* **Assignment**
Without omission or alteration, write out all of the data.
◆ ◆ ◆ ◆ ◆ ◆ ◆
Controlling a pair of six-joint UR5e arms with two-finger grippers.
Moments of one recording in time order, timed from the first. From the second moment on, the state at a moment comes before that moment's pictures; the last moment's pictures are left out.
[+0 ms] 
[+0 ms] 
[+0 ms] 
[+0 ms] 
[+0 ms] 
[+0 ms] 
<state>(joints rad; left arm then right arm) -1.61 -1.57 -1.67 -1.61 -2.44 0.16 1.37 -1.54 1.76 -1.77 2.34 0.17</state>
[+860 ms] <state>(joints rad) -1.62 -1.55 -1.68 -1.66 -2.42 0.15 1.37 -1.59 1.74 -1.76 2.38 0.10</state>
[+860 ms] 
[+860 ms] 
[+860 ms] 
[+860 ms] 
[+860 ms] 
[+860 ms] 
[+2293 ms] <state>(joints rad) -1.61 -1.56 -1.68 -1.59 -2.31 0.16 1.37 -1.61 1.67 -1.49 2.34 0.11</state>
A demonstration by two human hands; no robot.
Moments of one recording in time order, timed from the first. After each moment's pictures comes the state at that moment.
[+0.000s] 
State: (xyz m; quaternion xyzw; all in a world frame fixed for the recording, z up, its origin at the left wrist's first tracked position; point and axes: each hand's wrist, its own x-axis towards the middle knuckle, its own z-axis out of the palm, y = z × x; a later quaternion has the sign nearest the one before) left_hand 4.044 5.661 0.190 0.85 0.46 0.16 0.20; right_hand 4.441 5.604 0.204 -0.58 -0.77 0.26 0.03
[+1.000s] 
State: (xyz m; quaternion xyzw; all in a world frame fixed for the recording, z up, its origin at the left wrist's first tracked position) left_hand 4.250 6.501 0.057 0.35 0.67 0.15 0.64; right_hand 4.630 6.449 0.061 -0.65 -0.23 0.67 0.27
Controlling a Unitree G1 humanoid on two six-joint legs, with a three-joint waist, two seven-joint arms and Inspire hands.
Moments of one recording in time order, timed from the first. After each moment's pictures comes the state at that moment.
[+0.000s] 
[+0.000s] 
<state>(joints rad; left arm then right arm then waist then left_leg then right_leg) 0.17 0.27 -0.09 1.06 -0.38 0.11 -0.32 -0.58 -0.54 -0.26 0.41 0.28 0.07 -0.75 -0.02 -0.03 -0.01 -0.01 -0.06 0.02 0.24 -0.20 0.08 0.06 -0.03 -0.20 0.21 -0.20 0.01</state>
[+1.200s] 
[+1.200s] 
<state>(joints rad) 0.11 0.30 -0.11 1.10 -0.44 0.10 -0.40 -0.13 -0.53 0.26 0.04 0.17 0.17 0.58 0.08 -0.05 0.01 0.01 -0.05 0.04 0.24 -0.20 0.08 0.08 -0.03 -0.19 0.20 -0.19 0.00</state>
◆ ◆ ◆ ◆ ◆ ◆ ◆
* **Solution to the problem**
Controlling a pair of six-joint UR5e arms with two-finger grippers.
Moments of one recording in time order, timed from the first. From the second moment on, the state at a moment comes before that moment's pictures; the last moment's pictures are left out.
[+0 ms] 
[+0 ms] 
[+0 ms] 
[+0 ms] 
[+0 ms] 
[+0 ms] 
<state>(joints rad; left arm then right arm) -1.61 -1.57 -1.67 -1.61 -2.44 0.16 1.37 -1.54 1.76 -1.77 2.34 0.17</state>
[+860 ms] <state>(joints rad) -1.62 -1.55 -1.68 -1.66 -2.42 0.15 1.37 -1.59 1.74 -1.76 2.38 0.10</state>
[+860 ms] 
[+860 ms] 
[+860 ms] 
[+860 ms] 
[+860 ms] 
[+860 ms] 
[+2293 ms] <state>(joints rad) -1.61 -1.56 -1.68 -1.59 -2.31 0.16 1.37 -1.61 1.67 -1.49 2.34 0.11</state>
A demonstration by two human hands; no robot.
Moments of one recording in time order, timed from the first. After each moment's pictures comes the state at that moment.
[+0.000s] 
State: (xyz m; quaternion xyzw; all in a world frame fixed for the recording, z up, its origin at the left wrist's first tracked position; point and axes: each hand's wrist, its own x-axis towards the middle knuckle, its own z-axis out of the palm, y = z × x; a later quaternion has the sign nearest the one before) left_hand 4.044 5.661 0.190 0.85 0.46 0.16 0.20; right_hand 4.441 5.604 0.204 -0.58 -0.77 0.26 0.03
[+1.000s] 
State: (xyz m; quaternion xyzw; all in a world frame fixed for the recording, z up, its origin at the left wrist's first tracked position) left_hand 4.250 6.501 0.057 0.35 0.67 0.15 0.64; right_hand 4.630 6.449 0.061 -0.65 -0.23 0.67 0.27
Controlling a Unitree G1 humanoid on two six-joint legs, with a three-joint waist, two seven-joint arms and Inspire hands.
Moments of one recording in time order, timed from the first. After each moment's pictures comes the state at that moment.
[+0.000s] 
[+0.000s] 
<state>(joints rad; left arm then right arm then waist then left_leg then right_leg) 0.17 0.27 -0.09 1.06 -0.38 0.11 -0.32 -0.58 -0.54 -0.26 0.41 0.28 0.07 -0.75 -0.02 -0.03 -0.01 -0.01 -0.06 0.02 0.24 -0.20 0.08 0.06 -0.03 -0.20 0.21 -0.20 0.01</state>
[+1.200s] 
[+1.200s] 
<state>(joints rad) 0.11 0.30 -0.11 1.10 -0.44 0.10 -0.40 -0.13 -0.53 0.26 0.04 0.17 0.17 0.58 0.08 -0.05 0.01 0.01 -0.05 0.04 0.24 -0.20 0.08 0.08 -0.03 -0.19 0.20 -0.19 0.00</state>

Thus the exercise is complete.